### WHAT YOU SHOULD DO
Pick every line from the data below that contains the string "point" and copy it.

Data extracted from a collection
++++++

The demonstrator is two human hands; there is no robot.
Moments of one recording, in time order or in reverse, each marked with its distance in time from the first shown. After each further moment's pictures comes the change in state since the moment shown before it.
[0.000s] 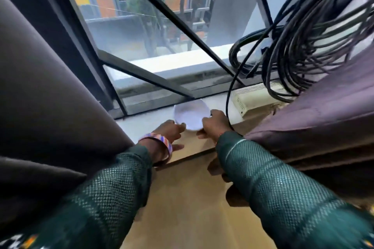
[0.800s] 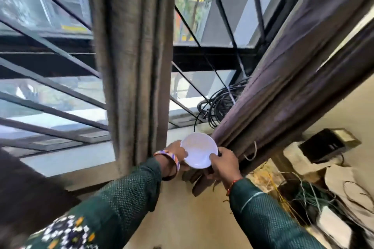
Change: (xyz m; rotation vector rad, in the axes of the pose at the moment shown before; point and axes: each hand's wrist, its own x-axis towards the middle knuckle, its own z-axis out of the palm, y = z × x) left_hand -0.347 0.048 -0.011 0.107 -0.157 0.156; right_hand -0.388 -0.082 -0.143 -0.058 0.132 -0.114
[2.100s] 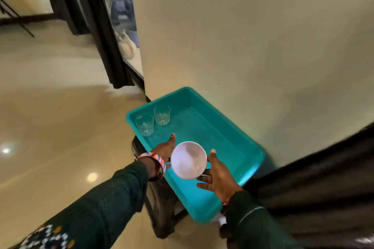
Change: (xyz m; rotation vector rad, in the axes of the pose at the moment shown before) left_hand -0.441 -0.372 -0.685 -0.895 1.012 -0.147; right_hand -0.481 -0.185 0.667 -0.203 -1.293 -0.001
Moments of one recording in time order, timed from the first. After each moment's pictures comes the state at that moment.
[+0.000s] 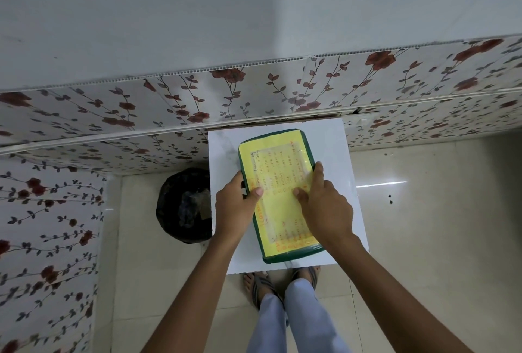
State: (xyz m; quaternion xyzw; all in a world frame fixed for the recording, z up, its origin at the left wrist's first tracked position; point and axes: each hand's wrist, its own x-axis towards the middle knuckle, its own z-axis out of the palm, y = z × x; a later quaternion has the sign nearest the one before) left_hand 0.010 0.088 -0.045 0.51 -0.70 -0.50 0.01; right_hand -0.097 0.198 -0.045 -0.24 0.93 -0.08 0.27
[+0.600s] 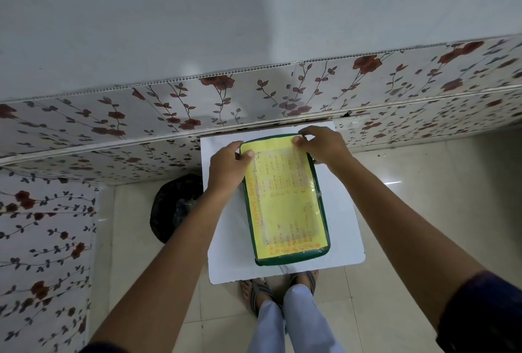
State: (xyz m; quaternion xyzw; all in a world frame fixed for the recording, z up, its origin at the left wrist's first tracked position) left_hand -0.041 0.033 -0.046 0.49 -0.72 -0.49 0.00; right_hand -0.196 0.139 -0.031 -0.18 0.88 -0.23 0.38
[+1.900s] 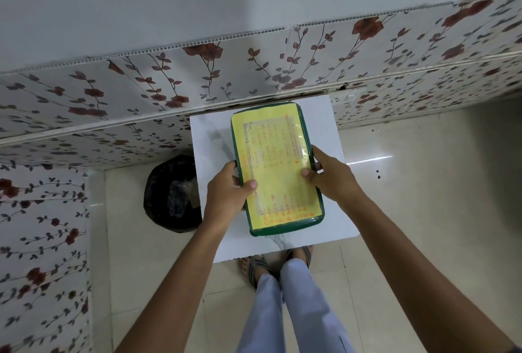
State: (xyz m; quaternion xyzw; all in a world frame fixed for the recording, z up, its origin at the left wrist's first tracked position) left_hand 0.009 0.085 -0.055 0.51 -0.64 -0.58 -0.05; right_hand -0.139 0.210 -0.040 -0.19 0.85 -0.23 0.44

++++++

### RESULT FOR THIS TASK
Change: (xyz m; rotation vector rad, in the axes of the pose at the moment shown before; point and axes: each hand's wrist, its own x-axis towards the middle knuckle, its own z-axis out of the palm, y = z × x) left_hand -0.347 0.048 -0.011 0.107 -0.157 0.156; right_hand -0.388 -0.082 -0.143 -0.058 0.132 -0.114
State: (xyz m; quaternion xyzw; all in a world frame fixed for the recording, z up, its origin at the left wrist's first tracked position; point and axes: each hand's wrist, its own x-axis towards the middle knuckle, its own z-axis out of the palm, y = z × x; a later quaternion has the sign nearest the one before) left_hand 0.010 0.088 -0.045 0.51 -0.70 -0.50 0.01; right_hand -0.097 0.198 -0.045 -0.24 0.93 -0.08 0.27

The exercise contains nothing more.